> To do
For the listing below, return the line containing "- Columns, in", the line containing "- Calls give", and all lines in between, exactly as written and nothing else.

==================================================

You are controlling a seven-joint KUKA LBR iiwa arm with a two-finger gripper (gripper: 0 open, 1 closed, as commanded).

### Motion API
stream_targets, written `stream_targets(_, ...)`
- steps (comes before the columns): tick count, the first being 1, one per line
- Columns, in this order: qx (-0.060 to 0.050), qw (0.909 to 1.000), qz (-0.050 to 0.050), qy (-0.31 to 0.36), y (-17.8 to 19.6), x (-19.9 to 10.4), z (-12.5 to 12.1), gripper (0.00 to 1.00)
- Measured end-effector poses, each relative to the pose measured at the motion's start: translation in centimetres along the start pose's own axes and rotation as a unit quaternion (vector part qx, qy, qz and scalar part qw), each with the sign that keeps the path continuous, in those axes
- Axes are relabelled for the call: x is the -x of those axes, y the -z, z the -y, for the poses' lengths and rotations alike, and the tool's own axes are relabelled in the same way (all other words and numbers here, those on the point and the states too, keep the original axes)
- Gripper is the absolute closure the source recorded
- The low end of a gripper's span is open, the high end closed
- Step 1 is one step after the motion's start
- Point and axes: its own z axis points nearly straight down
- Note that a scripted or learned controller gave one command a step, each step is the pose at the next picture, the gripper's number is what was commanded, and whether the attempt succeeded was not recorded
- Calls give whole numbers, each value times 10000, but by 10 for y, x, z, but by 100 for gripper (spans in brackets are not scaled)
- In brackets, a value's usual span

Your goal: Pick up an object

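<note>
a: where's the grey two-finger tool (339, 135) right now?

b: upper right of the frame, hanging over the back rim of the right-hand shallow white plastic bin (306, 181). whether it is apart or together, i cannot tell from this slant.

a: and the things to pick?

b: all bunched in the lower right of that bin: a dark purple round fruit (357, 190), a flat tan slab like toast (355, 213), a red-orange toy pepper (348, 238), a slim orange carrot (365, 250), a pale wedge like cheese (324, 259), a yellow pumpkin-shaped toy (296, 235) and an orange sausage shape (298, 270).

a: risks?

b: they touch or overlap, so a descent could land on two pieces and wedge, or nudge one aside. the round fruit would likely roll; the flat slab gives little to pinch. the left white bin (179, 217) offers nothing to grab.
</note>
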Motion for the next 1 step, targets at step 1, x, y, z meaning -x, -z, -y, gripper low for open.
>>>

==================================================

> The answer
- Columns, in this order: qx (-0.060 to 0.050), qw (0.909 to 1.000), qz (-0.050 to 0.050), qy (-0.31 to 0.36), y (-17.8 to 19.6), x (-19.9 to 10.4), z (-12.5 to 12.1), gripper (0.00 to 1.00)
- Measured end-effector poses, each relative to the pose measured at the motion's start: translation in centimetres along the start pose's own axes and rotation as a unit quaternion (vector part qx, qy, qz and scalar part qw), each with the sign that keeps the path continuous, in those axes
- Axes are relabelled for the call: x is the -x of those axes, y the -z, z the -y, for the poses' lengths and rotations alike, and the tool's own axes are relabelled in the same way (all other words and numbers here, those on the point and the states too, keep the original axes)
- Gripper is the absolute closure the source recorded
- The low end of a gripper's span is open, the high end closed
- Step 1 is one step after the motion's start
- Point and axes: its own z axis points nearly straight down
- Note that a scripted or learned controller gave one command a step, each step is the pose at the next picture, the gripper's number is what was commanded, and whether the attempt succeeded was not recorded
- Calls give whole numbers, each value times 10000, but by 10 for y, x, z, but by 100 for gripper (spans in brackets are not scaled)

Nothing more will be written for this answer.